Getopts not working inside of function

Question

I'm trying to use getops in a function yet it doesn't seem to work:

#!/bin/bash

function main()
{
  while getopts ":p:t:c:b:" o; do
    case "${o}" in
    p)
      echo "GOt P"
      p=$OPTARG
      ;;
    t)
      echo "GOt T"
      t=$OPTARG
      ;;
    c)
      echo "GOt C"
      c=$OPTARG
      ;;
    b)
      echo "GOt b"
      b=$OPTARG
      ;;
    *)
      #usage 
      echo "Unknown Option"
      return 
      ;;
      esac
  done

  echo $p
  echo $t
  echo $c
  echo $b
}

main

And then running it like this:

$ ./bin/testArguments.sh -p . -t README.md -c 234 -b 1

I have tried making sure that optid are local yet this didn't work either. Anything else that might be wrong?

Answer 1

You're not passing any argument to your main function.
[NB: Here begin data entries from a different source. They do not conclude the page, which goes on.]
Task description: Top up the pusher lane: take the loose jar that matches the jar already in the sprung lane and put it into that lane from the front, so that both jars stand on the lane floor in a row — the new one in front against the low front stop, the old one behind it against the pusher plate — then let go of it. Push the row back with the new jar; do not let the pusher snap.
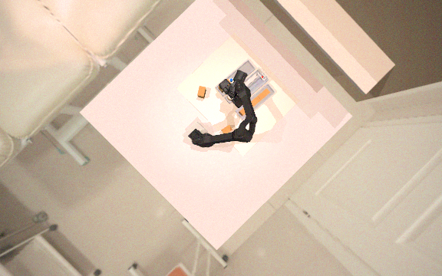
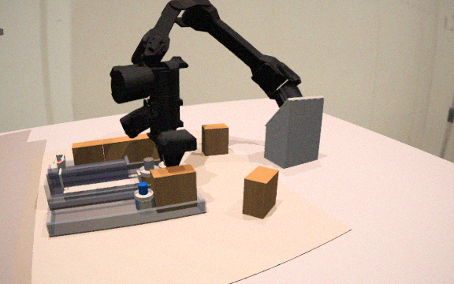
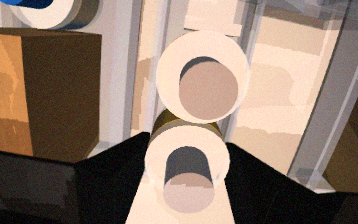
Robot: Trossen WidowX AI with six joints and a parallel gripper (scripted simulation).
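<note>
My gripper tip is 14 cm short of the grey lane, 3 cm to the left of it and 2 cm above it.
</note>
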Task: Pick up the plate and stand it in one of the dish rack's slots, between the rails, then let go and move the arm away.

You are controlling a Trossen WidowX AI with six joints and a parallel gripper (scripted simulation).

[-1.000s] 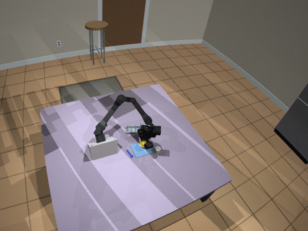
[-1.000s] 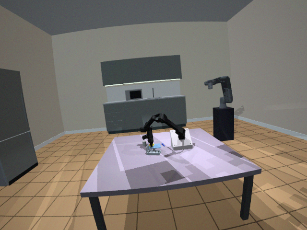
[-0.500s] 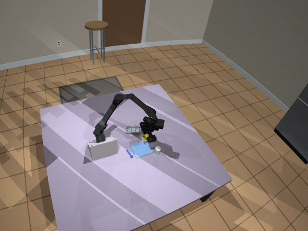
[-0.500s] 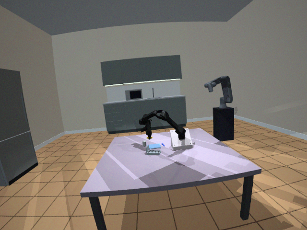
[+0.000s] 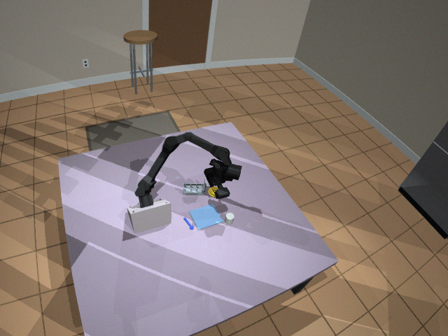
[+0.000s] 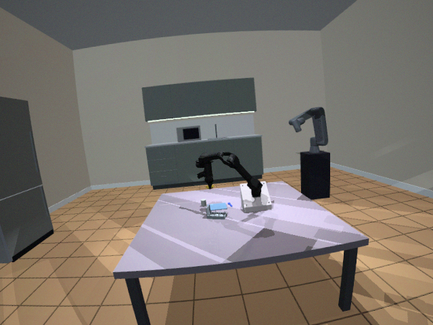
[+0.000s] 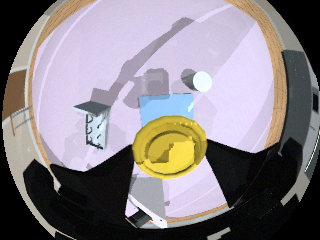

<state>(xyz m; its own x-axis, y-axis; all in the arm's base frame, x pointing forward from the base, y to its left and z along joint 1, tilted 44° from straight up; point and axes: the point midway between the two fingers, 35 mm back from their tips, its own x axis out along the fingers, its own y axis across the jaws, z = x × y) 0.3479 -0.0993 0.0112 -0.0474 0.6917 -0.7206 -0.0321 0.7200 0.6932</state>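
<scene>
Right now the grey dish rack is 40 mm behind my gripper tip, 180 mm to the left of it and 150 mm below it. Round my gripper tip: yellow plate 10 mm above; then white cup 70 mm ahead, 80 mm to the right, 140 mm below; then blue mat 40 mm behind, 20 mm to the right, 170 mm below.
</scene>
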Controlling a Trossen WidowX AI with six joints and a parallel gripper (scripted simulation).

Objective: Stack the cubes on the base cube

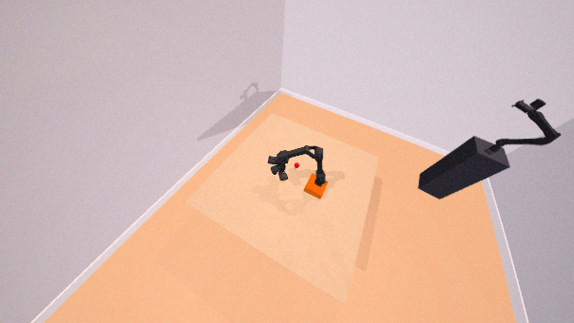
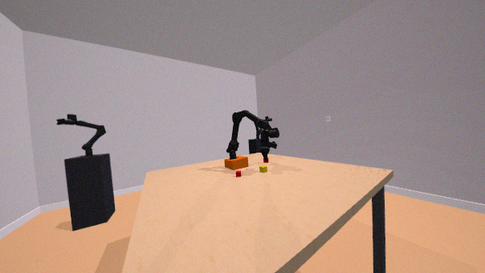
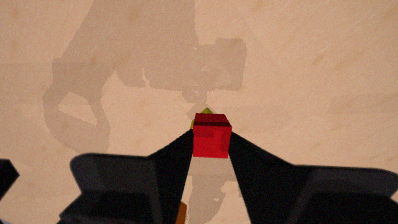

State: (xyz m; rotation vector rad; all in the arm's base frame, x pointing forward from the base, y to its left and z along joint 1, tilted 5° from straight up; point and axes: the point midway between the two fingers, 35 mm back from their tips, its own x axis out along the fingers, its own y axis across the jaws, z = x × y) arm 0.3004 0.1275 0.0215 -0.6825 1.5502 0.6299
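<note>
My gripper tip is 2 cm past the yellow base cube, 2 cm to the left of it and 7 cm above it.
</note>
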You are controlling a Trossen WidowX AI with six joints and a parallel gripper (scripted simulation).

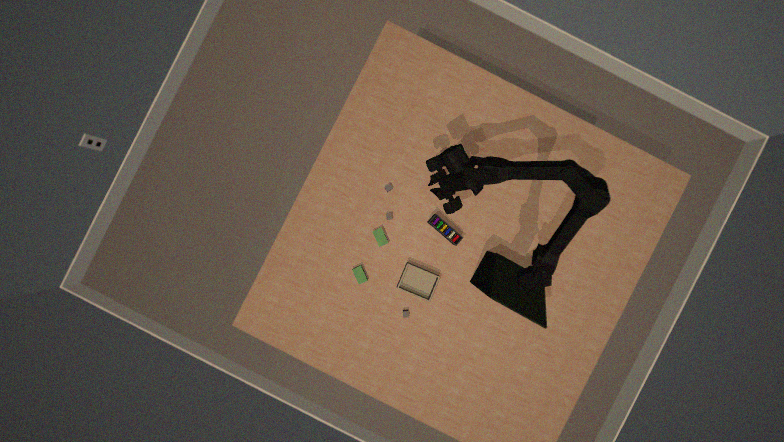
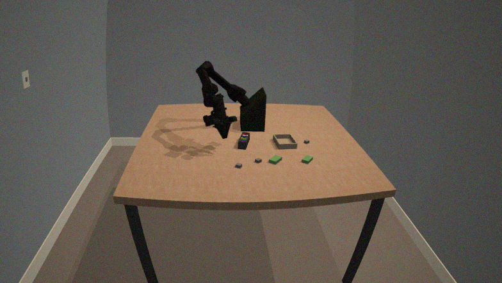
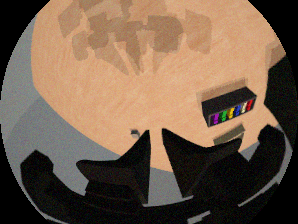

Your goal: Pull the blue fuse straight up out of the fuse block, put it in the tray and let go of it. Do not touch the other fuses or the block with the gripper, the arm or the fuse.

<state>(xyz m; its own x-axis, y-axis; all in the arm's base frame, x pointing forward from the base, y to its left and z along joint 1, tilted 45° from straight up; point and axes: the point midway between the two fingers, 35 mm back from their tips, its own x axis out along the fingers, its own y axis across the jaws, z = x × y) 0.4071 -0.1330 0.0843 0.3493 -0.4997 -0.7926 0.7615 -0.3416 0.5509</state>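
Right now the blue fuse is 13 cm behind my gripper tip, 11 cm to the left of it and 6 cm below it. Round my gripper tip: tray 12 cm behind, 32 cm to the left, 8 cm below.
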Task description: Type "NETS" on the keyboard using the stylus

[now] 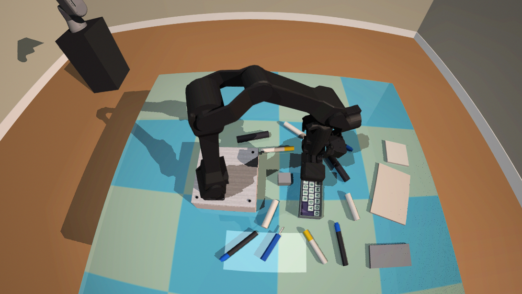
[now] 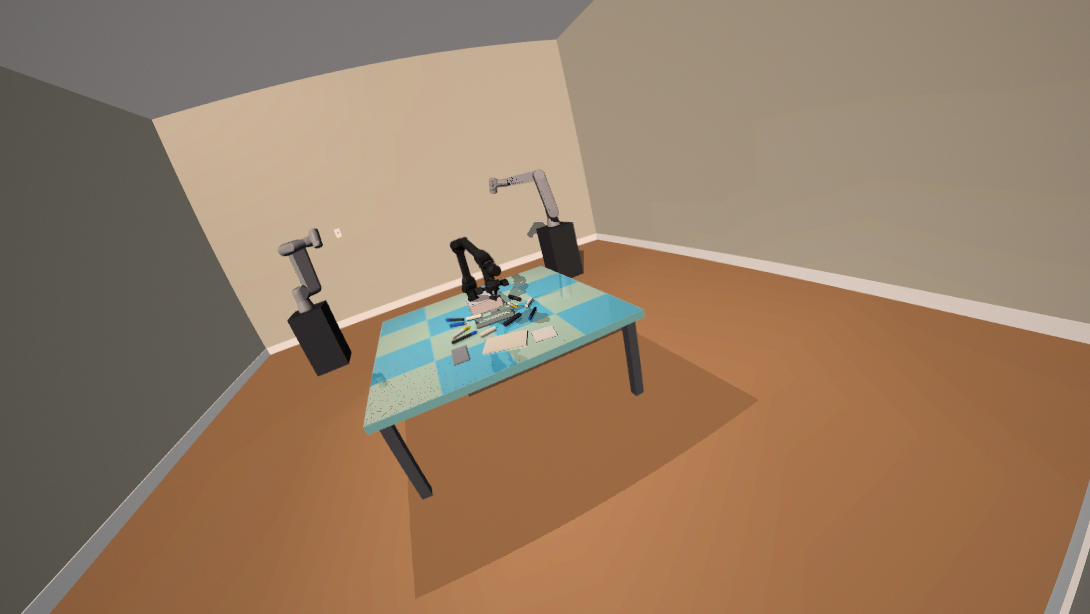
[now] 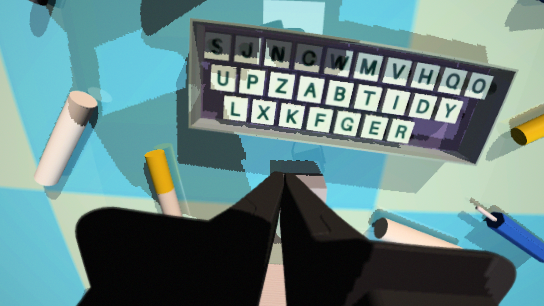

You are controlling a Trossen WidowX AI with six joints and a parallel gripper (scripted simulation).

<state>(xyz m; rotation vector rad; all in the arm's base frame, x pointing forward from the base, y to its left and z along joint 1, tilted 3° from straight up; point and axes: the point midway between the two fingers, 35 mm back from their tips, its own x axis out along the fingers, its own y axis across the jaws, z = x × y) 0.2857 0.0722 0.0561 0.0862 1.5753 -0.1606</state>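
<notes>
My gripper tip is 10 cm past the stylus, 21 cm to the left of it and 9 cm above it. The rest, counted from my gripper tip: grey cube: 7 cm behind, 1 cm to the right, 8 cm below; then grey pad: 27 cm ahead, 31 cm to the right, 9 cm below.
</notes>
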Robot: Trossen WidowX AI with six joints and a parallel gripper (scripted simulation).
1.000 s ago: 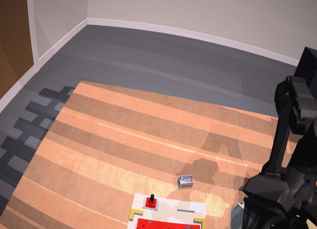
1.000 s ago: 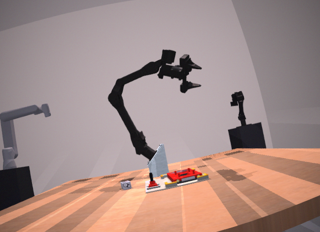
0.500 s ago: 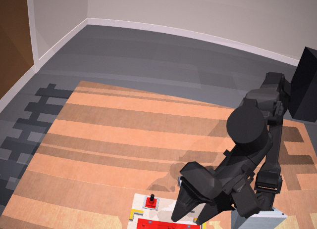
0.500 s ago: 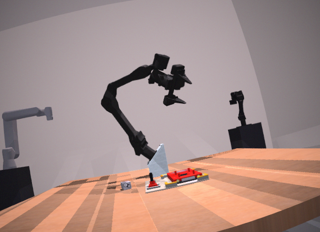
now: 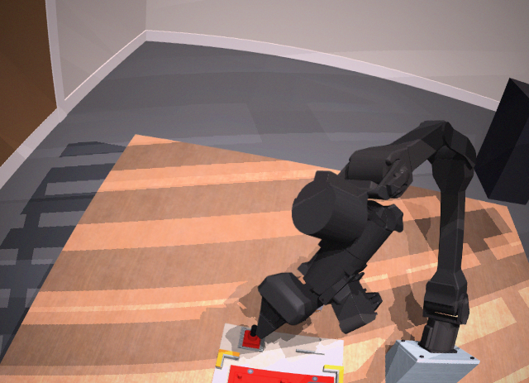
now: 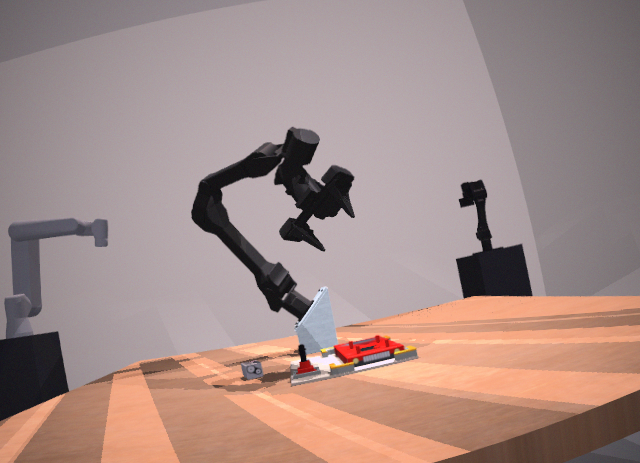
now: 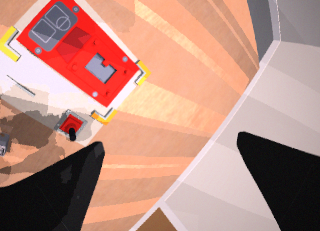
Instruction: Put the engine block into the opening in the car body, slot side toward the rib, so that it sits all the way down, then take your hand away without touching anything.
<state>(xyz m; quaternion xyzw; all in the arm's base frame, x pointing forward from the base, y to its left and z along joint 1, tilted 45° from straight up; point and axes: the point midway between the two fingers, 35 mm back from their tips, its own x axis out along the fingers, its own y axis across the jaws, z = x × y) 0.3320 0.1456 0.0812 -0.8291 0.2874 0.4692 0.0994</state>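
My gripper tip is now 240 mm above the engine block, 220 mm to the left of it and 90 mm past it.
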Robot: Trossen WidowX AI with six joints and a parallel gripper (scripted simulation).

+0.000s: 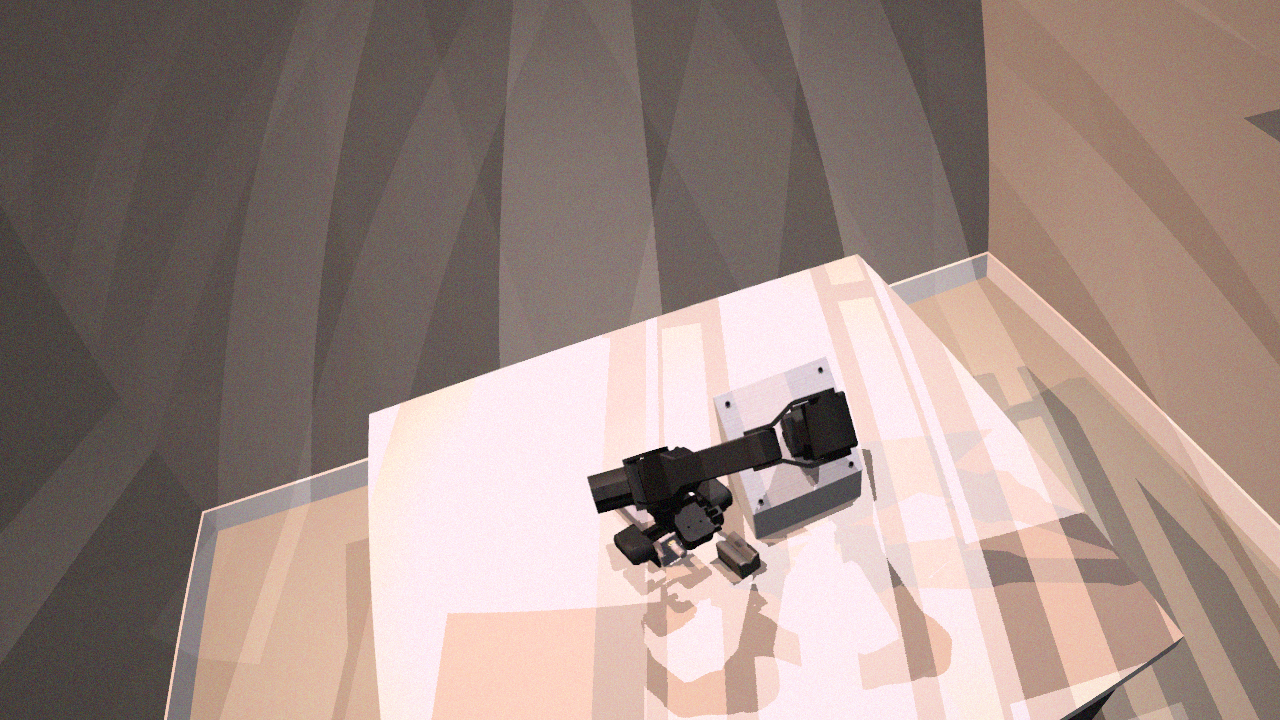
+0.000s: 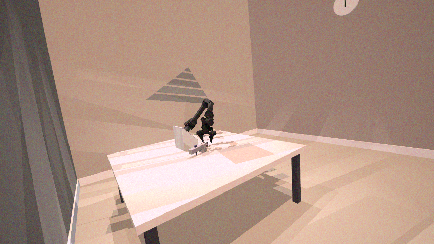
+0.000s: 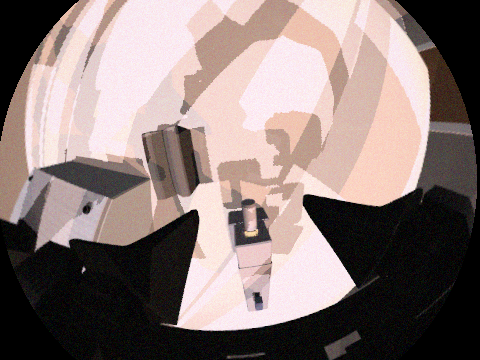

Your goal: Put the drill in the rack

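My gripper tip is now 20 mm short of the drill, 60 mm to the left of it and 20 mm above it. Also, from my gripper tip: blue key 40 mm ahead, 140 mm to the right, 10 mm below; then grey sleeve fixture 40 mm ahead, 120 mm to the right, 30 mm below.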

If you want that function to get the same arguments as passed to the script, pass them along with:

main "$@"

Instead of:

main

Also relevant to your script:

• difference between “function foo() {}” and “foo() {}”
• Why is printf better than echo?
• Security implications of forgetting to quote a variable in bash/POSIX shells
• you'd want to output errors on stderr: echo >&2 Unknown option
• you'd want to return a non-zero exit status upon error (return 1)
• when calling getopts in a function, it's a good habit to set OPTIND to 1 initially, in case getopts has been called before (for instance in a previous invocation of the function).

Answer 2

In a function, the parameters are those passed to the function, not those passed to the script:

$ cat foo.sh
function main ()
{
    echo "$@"
}

echo "$@"
main
$ bash foo.sh bar
bar

$

You need to pass "$@" to main:

main "$@"

Though I find a main function in scripts rather useless, unless you plain to call main again and again in the same script.